When the solvent volume is doubled, the quantity of material dissolved in the mother liquor also doubles, as shown in the calculation below.

$40. \: \text{mL cold water} \times \frac{1 \: \text{g FA}}{26 \: \text{mL cold water}} = \textbf{1.5 g FA} \: \text{dissolves in } 15^\text{o} \text{C} \: \text{water}$

If a $$5.0 \: \text{g}$$ sample of 2-furoic acid were instead dissolved in $$40 \: \text{mL}$$ (double the minimal amount of hot solvent necessary), only $$3.5 \: \text{g}$$ would crystallize $$\left( 5.0 \: \text{g} - 1.5 \: \text{g} \right)$$. The maximum theoretical recovery for this process is only $$70\%$$.

Notice when additional solvent is used than the minimum, more compound is soluble in the solvent and lost to the mother liquor, leading to a lower theoretical recovery.

As you might imagine, there is also a quantity of solvent in which the entire $$5.0 \: \text{g}$$ sample of 2-furoic acid dissolves (in this case $$130 \: \text{mL}$$, see calculation below). If $$130 \: \text{mL}$$ were used for the crystallization instead of the minimal amount of hot solvent, no crystals would form at all when cooled to $$15^\text{o} \text{C}$$ ($$0\%$$ recovery). Thus the quantity of solvent used in crystallization should be monitored and restricted when possible.

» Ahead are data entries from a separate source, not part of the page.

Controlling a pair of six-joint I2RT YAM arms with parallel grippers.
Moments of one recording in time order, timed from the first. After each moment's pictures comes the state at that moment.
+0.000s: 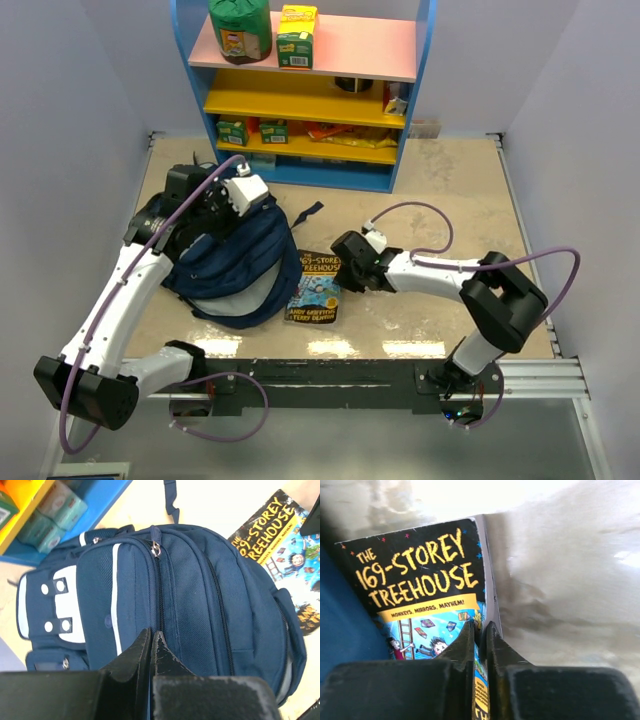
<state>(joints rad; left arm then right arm) -0.29 1.12 1.19 -0.78 0.25 0.58 0.86 1.63 0.87 -0.32 0.24 1.20</state>
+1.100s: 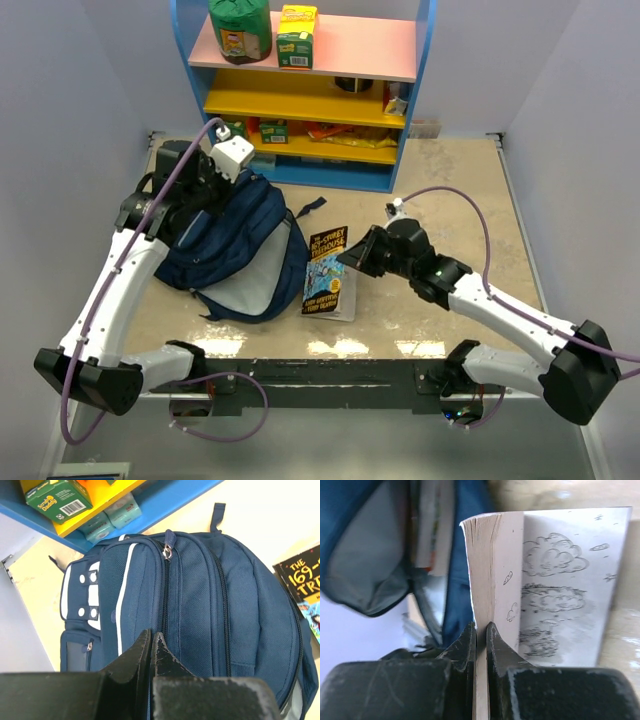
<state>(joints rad) -0.29 1.19 1.39 -0.79 0.09 0.37 0.72 1.10 0.70 -0.13 -0.05 1.05</state>
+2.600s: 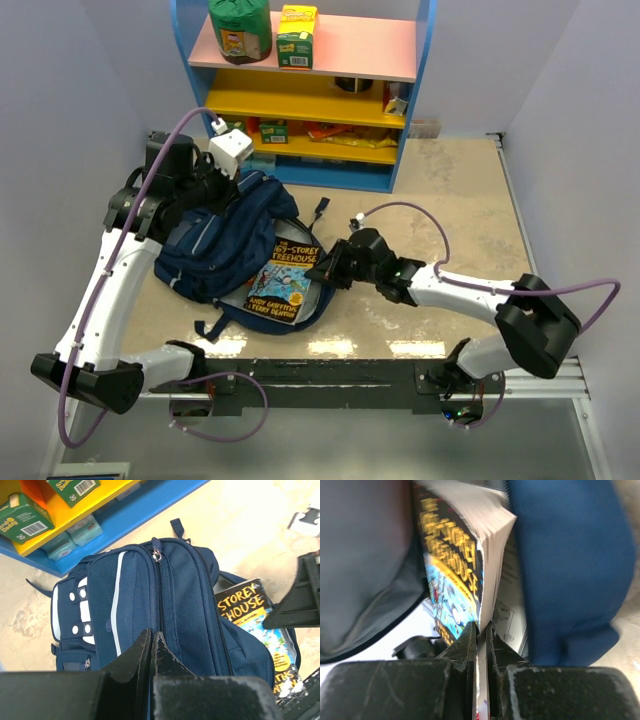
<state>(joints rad) -0.28 1.20 1.50 -0.88 0.26 0.29 0.86 1.39 0.73 0.12 -0.14 1.24</state>
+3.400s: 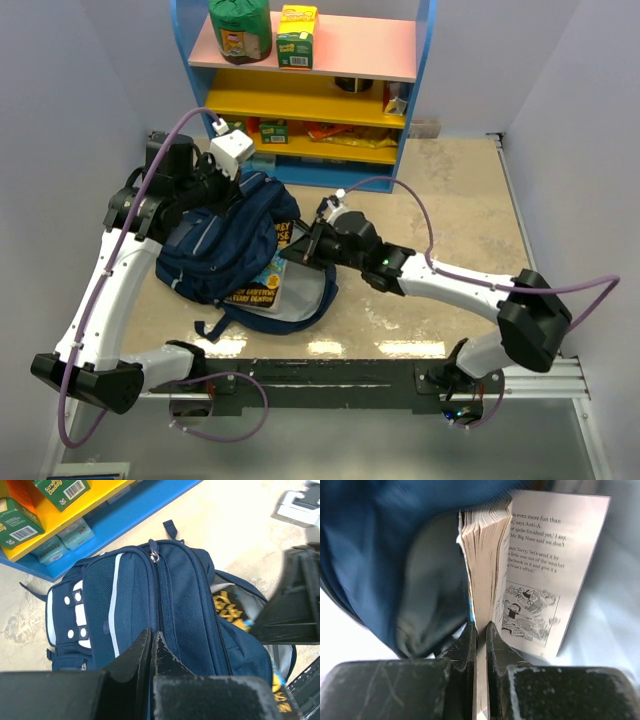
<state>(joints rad) -0.28 1.20 1.50 -0.89 0.30 0.29 0.92 1.43 0.91 0.15 -0.10 1.18</state>
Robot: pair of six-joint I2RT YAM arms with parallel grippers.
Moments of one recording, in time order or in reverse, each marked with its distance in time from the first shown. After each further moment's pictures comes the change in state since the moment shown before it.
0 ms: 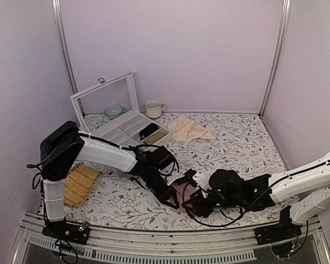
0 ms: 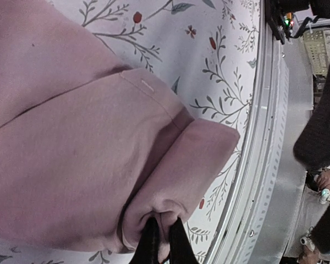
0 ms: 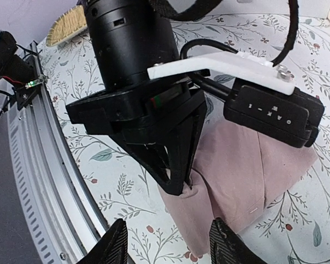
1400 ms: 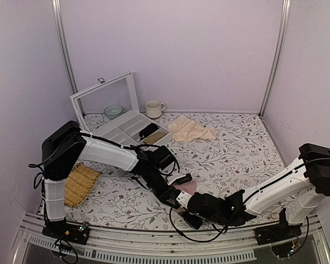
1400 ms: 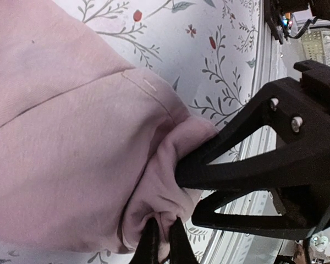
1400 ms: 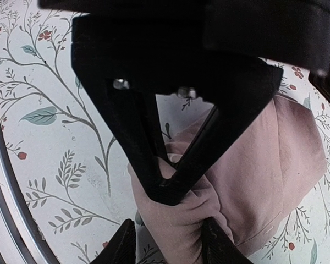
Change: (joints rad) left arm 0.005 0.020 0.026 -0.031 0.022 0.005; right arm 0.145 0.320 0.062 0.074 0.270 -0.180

$5.0 \: \text{g FA (2-furoic acid)} \times \frac{26 \: \text{mL cold water}}{1 \: \text{g FA}} = \textbf{130 mL} \: \text{of } 15^\text{o} \text{C} \: \text{water dissolves the whole sample}$

To demonstrate the importance of using the minimum amount of hot solvent, two samples of benzil (each roughly $$1.8 \: \text{g}$$), were crystallized from hot ethanol (Figure 3.23). The first was dissolved in the minimum amount of hot solvent (approximately $$8 \: \text{mL}$$), and resulted in a $$92\%$$ recovery after crystallization. The second was dissolved in roughly double the quantity of hot solvent (approximately $$15 \: \text{mL}$$) and resulted in an $$87\%$$ recovery. The solubility profile of benzil led to an excellent recovery in both trials, but the recovery was compromised somewhat when an excess of solvent was used.

$$^8$$As recommended in D.D. Perrin, W.L.F. Armarego, Purification of Organic Chemicals, Pergamon Press, 3$$^\text{rd}$$ edition, 1988.